Document Deduplication

Select Detect duplicates to work with Content Collector deduplication in addition to repository-based deduplication. If you do not select this option, all deduplication is handled by FileNet P8 internally, provided that suppression of duplicate content elements is enabled on the respective file storage area, or on the device layer. See the topic about deduplication for details.

From the Hash key metadata mapping lists, select a metadata class and property to use to detect duplicates. In task routes using email collectors, a hash key is automatically generated and available in these lists for duplicate detection. For task routes using other collectors, you must enable hash key generation as follows so that the hash key is available in these lists:
Table 2. Hash key generation
Type of collector Where to enable hash key generation
File system collector Collector configuration
SharePoint collector SP Create File task
IBM Connections collector CX Pre-processing task
Tip: Hash key based deduplication should be used only for IBM Connections items that contain one part, like files. Hash keys for items that consist of several parts are likely to differ even if the content of the items is identical.

Do not use hash key based deduplication with the SharePoint collector if you collect version series documents or Microsoft Office documents (Microsoft SharePoint changes the metadata that the collector uses to identify identical documents). Doing so slows your system and results in no deduplication.

Select one of the following algorithms to detect duplicates:
Always create document
This is the default. Content Collector tries to create a document in FileNet P8 without checking for duplicates first. If an object with the same ID already exists in the repository, creating another one would violate a uniqueness constraint, so the underlying database produces an error. The errors are recorded in the log file of the Web Application container. This results in a processing overhead.

Select this option if you expect only a low number of duplicate documents to avoid to increase database load by running a database query for every document that is processed.

Check before creating document
Enable Content Collector to search the repository for an object with the same ID before trying to create the document. In this case, no errors are produced when a duplicate is found, so that no logging activity is created. However, a database query is run for every document that is processed, which increases database load.

Select this option if you expect a large number of duplicate documents.

In any case, when a duplicate is found, the metadata of the ingested document is updated to show it is a duplicate. In contrast to FileNet P8 deduplication handling where further document objects are added that all point to the same content within one storage area, Content Collector does not add any further document objects to the repository. Therefore, when you browse or search for documents, each duplicate appears to be a unique document if deduplication was managed by FileNet P8 whereas, with Content Collector deduplication, a single document object represents all instances of a document. Note also that with Content Collector deduplication no FileNet P8 workflow is triggered for duplicates.

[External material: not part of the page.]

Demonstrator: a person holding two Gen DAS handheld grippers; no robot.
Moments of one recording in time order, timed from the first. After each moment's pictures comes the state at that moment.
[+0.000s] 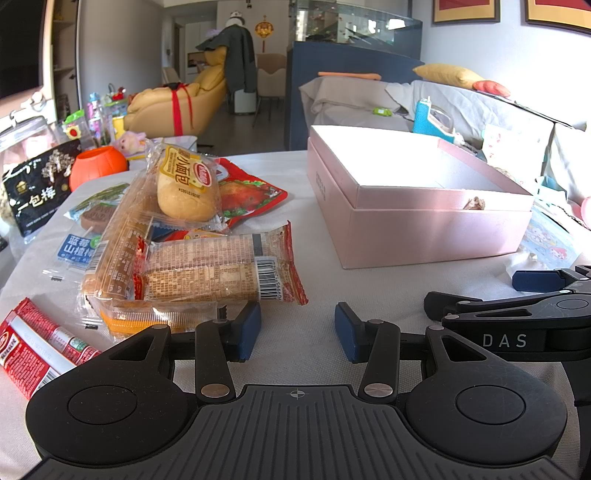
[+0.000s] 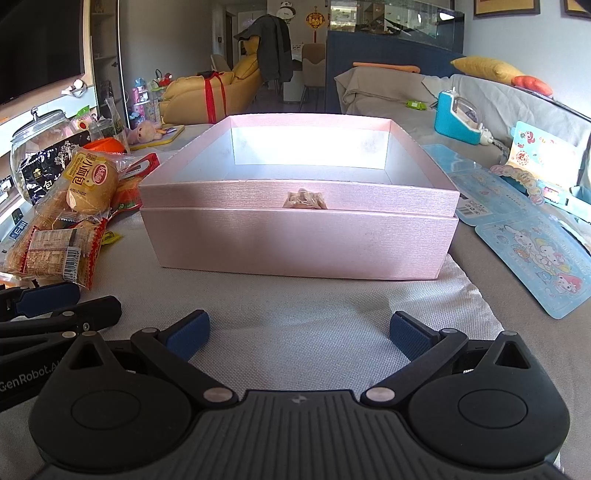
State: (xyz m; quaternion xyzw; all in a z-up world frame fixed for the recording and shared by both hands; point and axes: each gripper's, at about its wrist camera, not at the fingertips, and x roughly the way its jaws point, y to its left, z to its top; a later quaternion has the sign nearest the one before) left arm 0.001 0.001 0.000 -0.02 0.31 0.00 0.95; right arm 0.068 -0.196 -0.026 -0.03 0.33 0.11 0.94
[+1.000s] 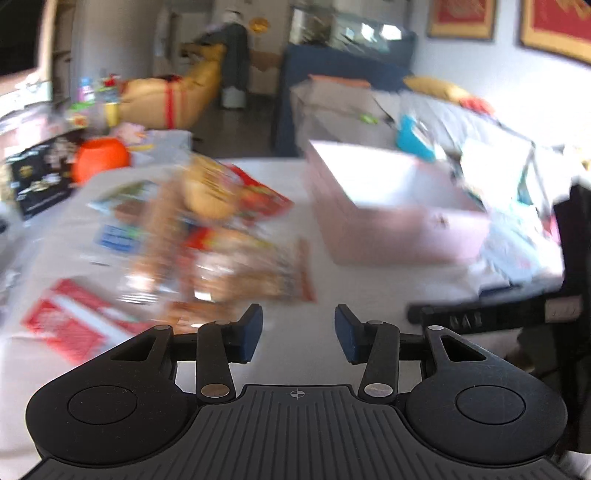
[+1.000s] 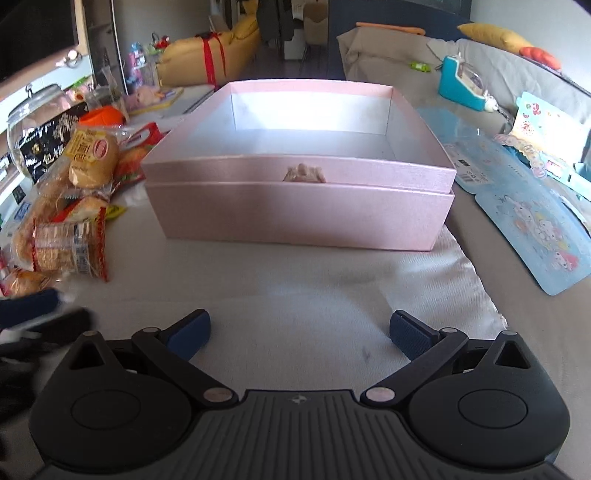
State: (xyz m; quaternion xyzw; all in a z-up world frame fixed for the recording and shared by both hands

Tip: Set a decision point and rules immediately after the P8 Create Document task to specify what to do with duplicates and non-duplicates.

Property Mappings

The Document class list box lists all document classes in the selected object store. Select the document class you want to use as base document class when creating the object in the repository.
Important:
  • If document classes are added while IBM Content Collector Configuration Manager is running, you will need to restart the application to see the new classes in the list.
  • The default document class for email archiving in the P8 Create Document task is ICCMail2.

The property mappings table is populated with properties and values of the selected class, including custom properties. Edit the property mappings as required.

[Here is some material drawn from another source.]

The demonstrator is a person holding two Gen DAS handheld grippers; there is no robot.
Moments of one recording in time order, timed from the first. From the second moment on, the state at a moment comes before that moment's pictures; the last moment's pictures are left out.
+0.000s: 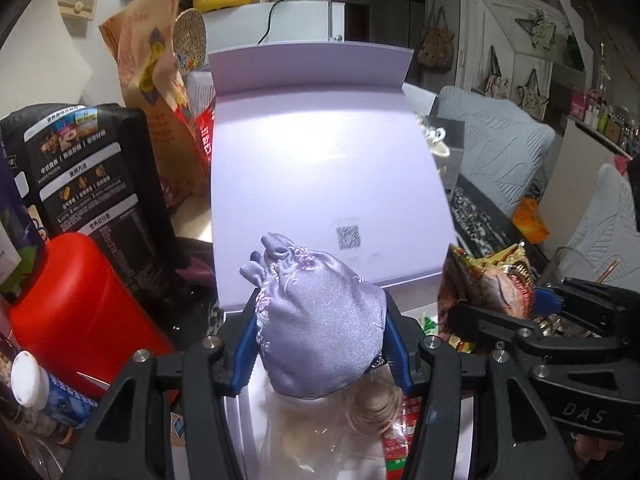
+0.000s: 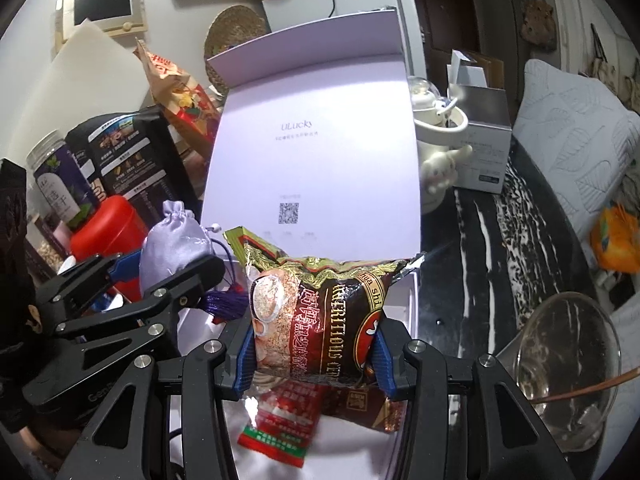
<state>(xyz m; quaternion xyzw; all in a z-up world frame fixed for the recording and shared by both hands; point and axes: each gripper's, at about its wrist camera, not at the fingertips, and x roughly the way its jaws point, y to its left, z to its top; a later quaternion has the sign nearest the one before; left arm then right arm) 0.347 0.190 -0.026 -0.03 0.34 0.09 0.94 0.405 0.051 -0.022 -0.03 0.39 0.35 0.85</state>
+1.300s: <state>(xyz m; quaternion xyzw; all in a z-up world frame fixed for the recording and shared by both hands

Mandatory properties are marked with an asterisk (*) next to the name. You have to configure mappings for these properties. Note that required FileNet P8 properties can have default values assigned in FileNet P8. Those FileNet P8 properties are not marked as being mandatory, and mapping such properties in IBM Content Collector is optional.

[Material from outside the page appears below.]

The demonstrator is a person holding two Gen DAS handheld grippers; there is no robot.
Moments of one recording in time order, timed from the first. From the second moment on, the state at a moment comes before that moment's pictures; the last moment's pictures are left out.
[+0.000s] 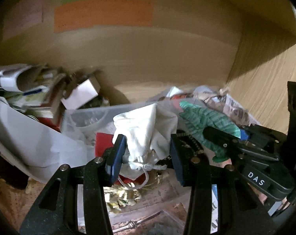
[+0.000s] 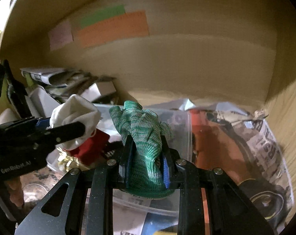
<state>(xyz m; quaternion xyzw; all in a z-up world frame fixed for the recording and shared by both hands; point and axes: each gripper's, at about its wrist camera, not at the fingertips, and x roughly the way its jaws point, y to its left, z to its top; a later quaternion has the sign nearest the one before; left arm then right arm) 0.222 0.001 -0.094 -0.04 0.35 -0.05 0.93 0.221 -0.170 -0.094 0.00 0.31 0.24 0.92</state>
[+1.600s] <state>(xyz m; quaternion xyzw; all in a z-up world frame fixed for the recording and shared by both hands) 0.109 0.015 -0.117 -0.02 0.37 -0.05 0.93 0.136 -0.209 -0.098 -0.02 0.29 0.20 0.94</state>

Click Show "Hidden Properties" to display configurable properties that have been marked as hidden in the repository. Hidden properties are usually reserved for system-related or non-public information. To prevent accidentally adding a metadata value for a hidden property, these properties are, by default, not shown in the table.

To be able to map certain Content Engine system properties, your object store security must permit modification of these properties. See the topic about changing object store access rights for details. If the account that is used to start the IBM Content Collector FileNet P8 Connector service has the permission to modify system properties on the FileNet P8 Content Engine, the button Show "System Properties" is available in the configuration pane. Click this button to display and map settable FileNet P8 system properties such as:
  • Date Created, the date when the document is added to the repository
  • Creator, the login name of the user adding the document to the repository
  • Last Modifier, the name of the user who last modified the document
  • Date Last Modified, the date the document was last modified

The permission to modify system properties is required, for example, to set the file system document owner as the FileNet P8 document owner when archiving documents from a file system. You might want this mapping to be able to use the owner information for referencing documents or when your records management strategy includes the usage of owner based metadata. To set the owner accordingly, map the FileNet P8 system property Creator <system> to the file system metadata property <File, Owner>.

Lotus Notes only: When Lotus Notes email is captured, the Folder metadata field is only filled with a name if the corresponding email was obtained through a folder, that is, if a collector for manual archiving is configured to monitor drag-and-drop folders or if a collector for automatic archiving is configured to include folders. For email that is collected in another way, this field will always be empty.

If you want Content Collector to determine the class dynamically, click Advanced and select Use an expression to determine the class in the Advanced Options window. Configure the expression by using the Expression Editor. Content Collector can also dynamically create property mappings for these classes based on user-defined metadata sources. You can select the properties for dynamic mapping in the Advanced Options window. For more information see the topic about assigning FileNet P8 classes or property values dynamically.

Data correction

To adjust the data that Content Collector uses for property mappings, select one or all of these options:
Truncate strings
Any string metadata values that are set in the property mappings are truncated to fit inside the maximum length of the string property in FileNet P8. If you do not select this option, the task fails if a string metadata value does not fit inside the FileNet P8 property to which it is mapped.

A warning message is logged.

Ignore choice list properties on error
If an incoming metadata value does not match any of the values in the choice list that is associated with the FileNet P8 property to which the value is mapped, no value is set on the FileNet P8 property. If you do not select this option, the task fails if a metadata value is not an acceptable value for the FileNet P8 property.

A warning message is logged.